Closest ACKS equivalent?

How usable is my collection of old TSR books in playing ACKS?

Could I dust off the old ‘Castle Amber’ or ‘Vault of the Drow’, replace the monsters with the listings in ACKS and call it a day? I guess what I’m asking is, aside from monster stats, are the treasure amounts and encounter sizes the same?

Of all my old books, which come closer to matching up with ACKS’s numbers, Basic D&D, AD&D, or 2nd Ed. D&D?

Can’t speak for individual adventures, but Basic should be closest of those three. ACKS is based on B/X, so its lineage is closer to the Basic line than the AD&D line.

I’m running Castle Amber now and it’s really worked like a charm. Changing AC is about all I need to do.

Published dungeons varied a lot. ACKS has some fairly specific guidelines for treasure (4 GP per 1 XP of monster, on average, with specific monsters ranging from none to upwards 4x that amount).

So … most modules will need some work. Although in general, if you add up the XP for the monsters, and then add up all of the treasure’s non-magical GP total, it’s easy enough to adjust the totals slightly to match up with one another.

The rest for a Basic D&D module will generally be about the same IME.

Good to know. I’ve grown kind of impressed with the kind of thought that went into ACKS economic model. I’d hate to screw it up putting too much loot in my Horror on the Hill.

I have seen the creators post this elsewhere, but the great thing about accidentally putting in “too much loot” is that the game simply advances faster.

True! If I can get a real game going, I’m going to be doubling the treasure generated to keep the pace at a level that will appease my players.

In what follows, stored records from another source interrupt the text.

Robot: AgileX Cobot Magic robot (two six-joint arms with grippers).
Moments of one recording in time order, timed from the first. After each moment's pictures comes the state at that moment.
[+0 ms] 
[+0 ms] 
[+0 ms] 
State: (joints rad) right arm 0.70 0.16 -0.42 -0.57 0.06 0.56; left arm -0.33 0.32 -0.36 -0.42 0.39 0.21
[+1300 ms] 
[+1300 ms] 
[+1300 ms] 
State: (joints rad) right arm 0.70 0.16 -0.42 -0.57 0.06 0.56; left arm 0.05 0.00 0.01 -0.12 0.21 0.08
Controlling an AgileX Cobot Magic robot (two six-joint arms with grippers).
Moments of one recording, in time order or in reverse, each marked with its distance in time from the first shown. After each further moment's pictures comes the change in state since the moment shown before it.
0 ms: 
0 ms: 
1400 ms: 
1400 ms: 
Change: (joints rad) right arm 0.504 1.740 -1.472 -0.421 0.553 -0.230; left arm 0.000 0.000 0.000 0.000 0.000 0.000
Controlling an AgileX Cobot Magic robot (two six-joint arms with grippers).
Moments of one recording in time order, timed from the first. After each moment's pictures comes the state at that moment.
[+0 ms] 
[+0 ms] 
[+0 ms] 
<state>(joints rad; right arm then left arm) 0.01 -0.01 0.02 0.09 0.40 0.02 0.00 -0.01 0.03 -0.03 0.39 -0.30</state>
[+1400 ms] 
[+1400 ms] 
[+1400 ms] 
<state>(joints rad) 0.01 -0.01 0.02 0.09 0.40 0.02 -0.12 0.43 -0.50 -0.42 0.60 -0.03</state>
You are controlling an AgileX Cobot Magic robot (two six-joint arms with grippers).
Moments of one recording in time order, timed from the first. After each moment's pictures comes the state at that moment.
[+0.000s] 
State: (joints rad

Yeah…I don’t see how you have ‘too much’. I mean unless you want the kind of advancement that takes years between levels…and besides it’s always best to have more so that the inevitable replacement characters can catch up…:wink:

One approach I use in my White Sandbox campaign is to use whatever treasure is written in the source material (I've used everything from OD&D adventures from the Dungeoneer fanzine to a 2E module), but then bring it up to the 4 gp from treasure : 1 xp from combat by finding other ways for the PCs to get paid. For example, if they clear an ogre lair, I might look around at who would have wanted those ogres dead and provide a bounty for their heads. The nice thing about this is that it knits the group into the world; cultivating networks of NPC contacts is important for players proactively seeking these kinds of extra-treasure monetary rewards.